Fortunately for Sarah, she lived close enough to Yale to create a workable solution. She dropped a class, leaving her at the minimum of three credits, and she commuted back and forth between home and school. She also found that the people she worked with at Yale were very supportive. Somehow, despite the great difficulty of her situation, she survived the semester.

Yet the larger question of fairness remains. As Sarah noted, "Suppose my home were several states away; there is no way I could have accomplished what I did. I would have had to make an extremely difficult decision: my family or my future.
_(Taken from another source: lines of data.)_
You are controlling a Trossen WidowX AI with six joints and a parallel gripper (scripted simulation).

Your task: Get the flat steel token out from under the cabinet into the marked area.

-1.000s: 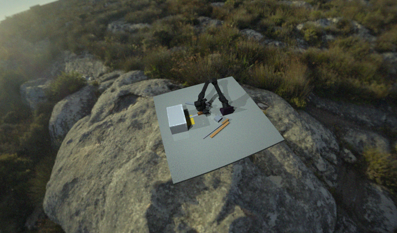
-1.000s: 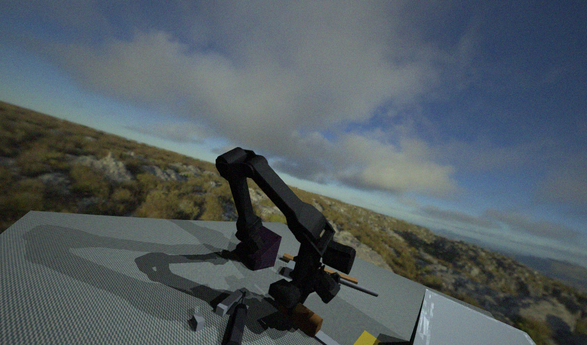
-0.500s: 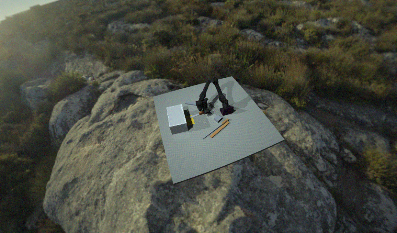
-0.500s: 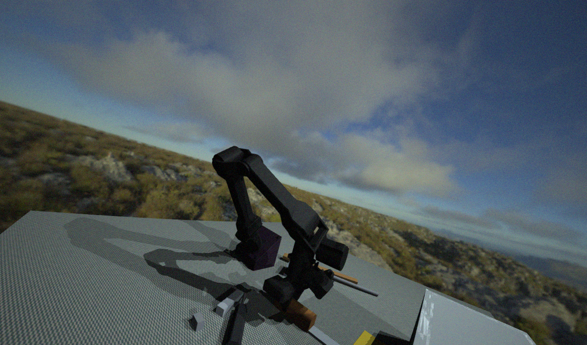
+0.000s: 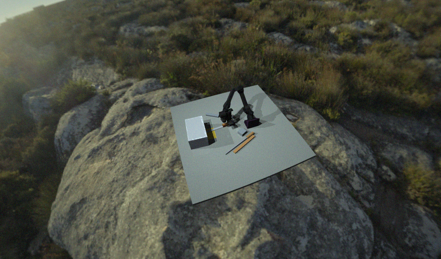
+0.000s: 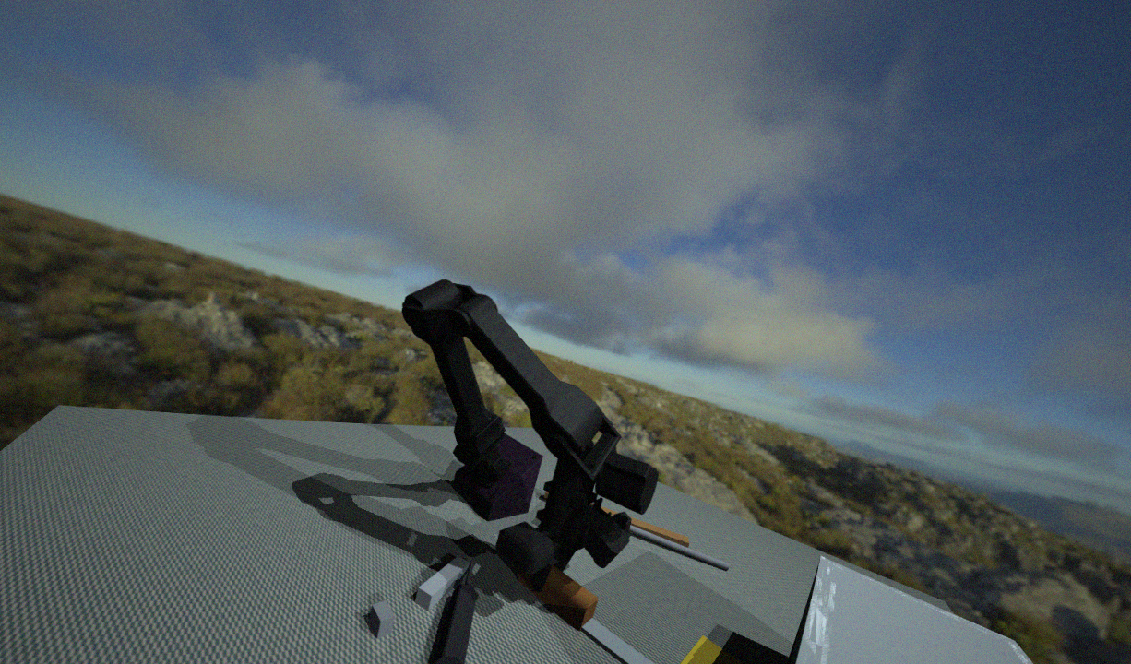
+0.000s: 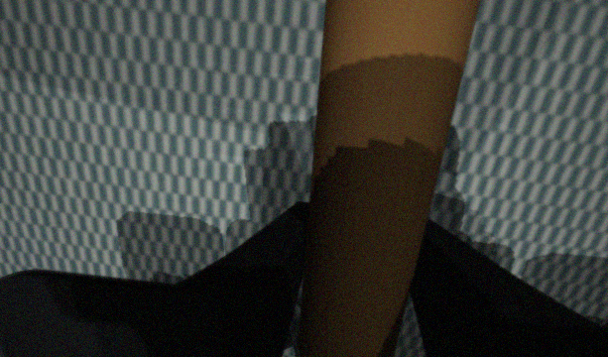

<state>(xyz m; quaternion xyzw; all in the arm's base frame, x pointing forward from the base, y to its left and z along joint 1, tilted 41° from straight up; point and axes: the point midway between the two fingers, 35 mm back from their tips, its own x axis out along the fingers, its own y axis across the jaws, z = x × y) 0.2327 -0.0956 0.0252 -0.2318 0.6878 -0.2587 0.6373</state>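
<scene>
Now: gripper tip 110 mm to the left of the grey bar and 80 mm past it. Round my gripper tip: grey block: 170 mm to the left, 80 mm behind, 10 mm above; small grey cube: 200 mm to the right, 60 mm behind; wooden stick: 320 mm to the left, 30 mm behind.
</scene>
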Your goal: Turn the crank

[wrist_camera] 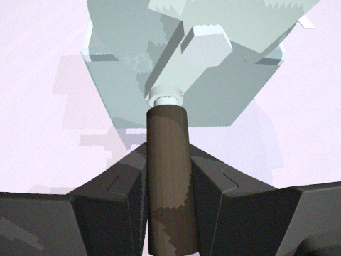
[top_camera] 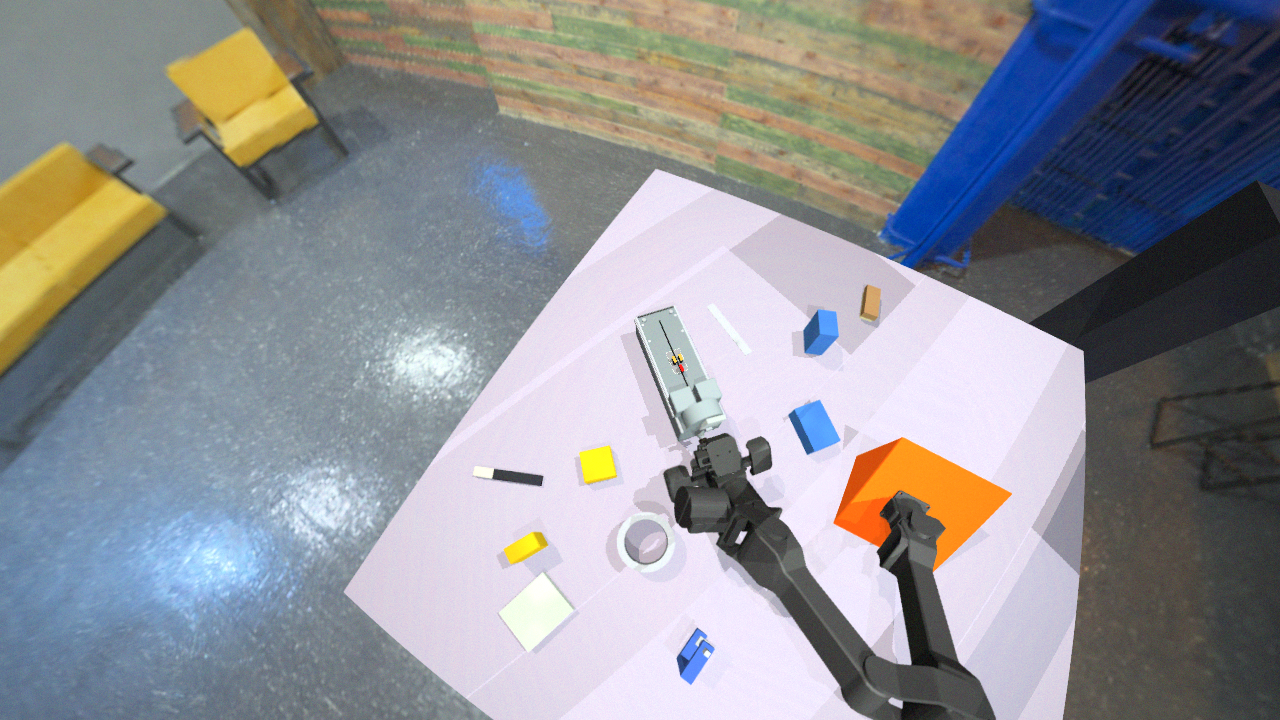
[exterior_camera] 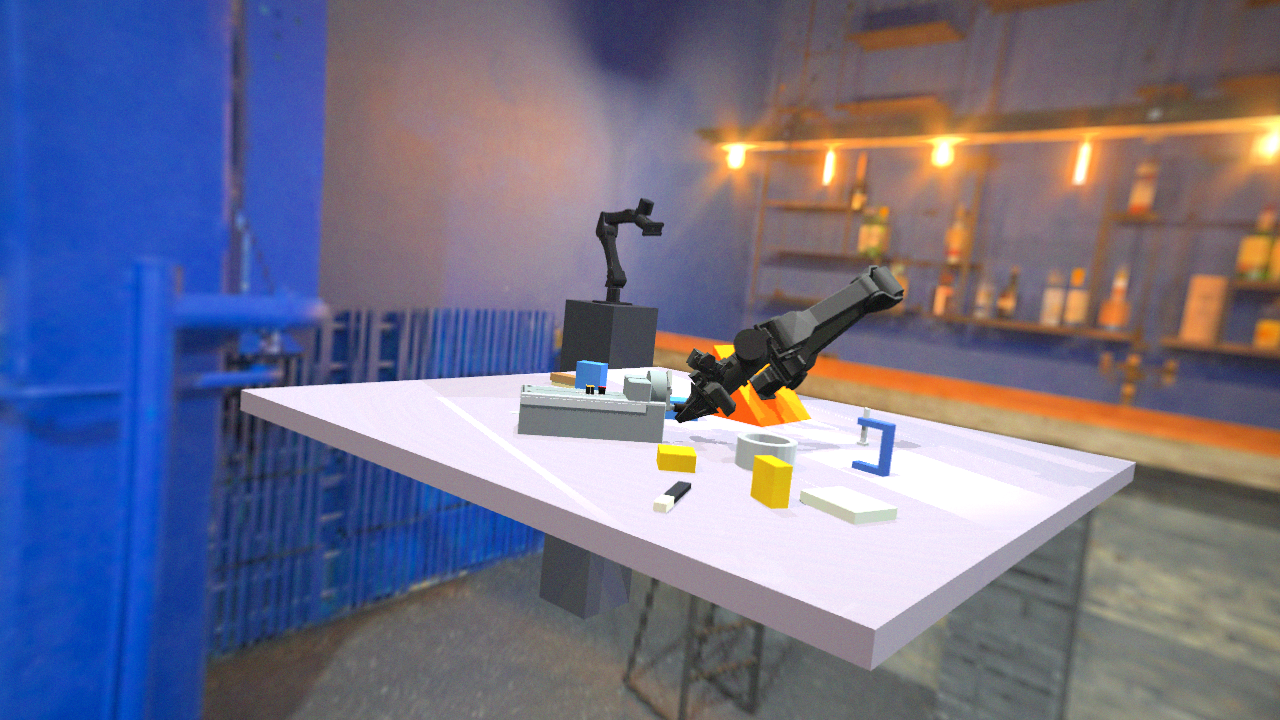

Choosing to return home would not only mean that I would likely suffer a tremendous personal loss, but that I would also have to put my academics on hold for a full year—regardless of whether or not I felt psychologically ready to return to campus and resume study." Sarah says she would have chosen to be with her family. "I would not have missed the last few weeks of my father's life for anything," she explained. "However, why should I be penalized for making that judgment?"

The Blue Book specifies four categories of withdrawal: medical, emotional, academic, and personal. In the case of a medical withdrawal, students may return the following term. If a student withdraws for emotional reasons, as recommended by Mental Hygiene, he must remain away for one full term. And for students in the final two categories, two full terms away are mandatory.

The rigidity of this rule is staggering. No matter the cause of a student's withdrawal, if it cannot be categorized as a medical or emotional disorder, the student is forced to stay away from Yale the following year. No distinction is made between the student who decides to leave on a whim, the student who is failing out, and Sarah.

Yale enforces many rules blindly, without allowing for human oversight. The rules are elevated above the people who should be given the power to overturn them. An appeal by students for some common sense and a little human decency is met with the equivalent of a blank stare and a recitation of the inflexible rule.

The Committee for Readmission is responsible for deciding whether or not students who withdrew can be readmitted to Yale. Occasionally students apply before they have remained away for two full terms. But according to Dean Jill Cutler, chair of the committee, these applications are rejected automatically.

It is not the committee's job to decide the merits of the rule. What is needed is a fundamental change in the way Yale treats these matters—a change in the Blue Book to pass control of such decisions to human beings. Not all students can be as brave as Sarah, who asks, "to be in such a situation is hard enough—why should the school system compound the problem?"